Find and copy every line in the records that includes the string "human".

(Data items)
- - -
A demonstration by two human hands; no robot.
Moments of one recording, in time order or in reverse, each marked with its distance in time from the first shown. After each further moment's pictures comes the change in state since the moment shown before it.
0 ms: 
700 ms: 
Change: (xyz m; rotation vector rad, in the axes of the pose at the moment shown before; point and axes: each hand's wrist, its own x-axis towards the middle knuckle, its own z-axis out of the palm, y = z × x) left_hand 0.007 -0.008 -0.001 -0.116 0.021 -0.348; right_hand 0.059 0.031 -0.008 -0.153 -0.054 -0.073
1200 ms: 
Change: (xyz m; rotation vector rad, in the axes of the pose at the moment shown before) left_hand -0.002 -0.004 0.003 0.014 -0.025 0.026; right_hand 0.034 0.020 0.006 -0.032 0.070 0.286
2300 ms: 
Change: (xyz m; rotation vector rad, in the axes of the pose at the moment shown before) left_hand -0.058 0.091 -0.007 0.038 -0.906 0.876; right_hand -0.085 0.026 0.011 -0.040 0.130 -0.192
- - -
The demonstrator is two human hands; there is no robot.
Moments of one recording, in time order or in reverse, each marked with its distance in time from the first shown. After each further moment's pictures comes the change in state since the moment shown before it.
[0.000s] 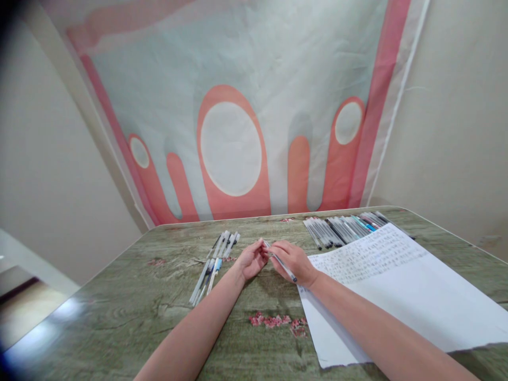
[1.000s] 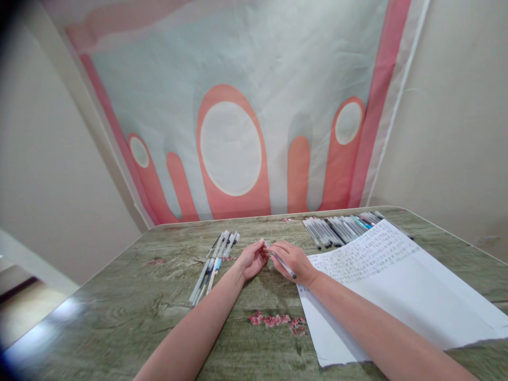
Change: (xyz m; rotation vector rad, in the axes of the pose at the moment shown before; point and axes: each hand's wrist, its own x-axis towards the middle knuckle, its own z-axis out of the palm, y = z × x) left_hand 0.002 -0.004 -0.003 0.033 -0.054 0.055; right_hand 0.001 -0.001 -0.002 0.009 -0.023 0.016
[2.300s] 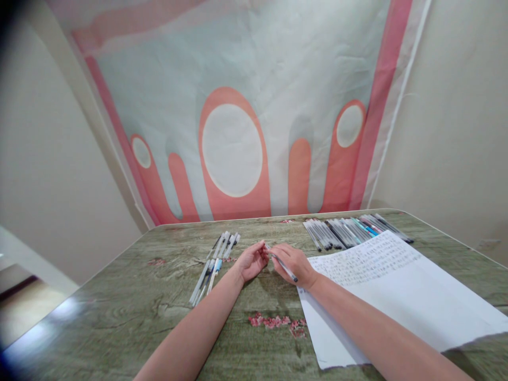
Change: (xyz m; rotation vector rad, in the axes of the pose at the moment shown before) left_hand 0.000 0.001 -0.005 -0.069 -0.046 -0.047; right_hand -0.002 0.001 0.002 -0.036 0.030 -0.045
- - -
Written response:
A demonstration by two human hands; no robot.
The demonstrator is two human hands; there is no robot.

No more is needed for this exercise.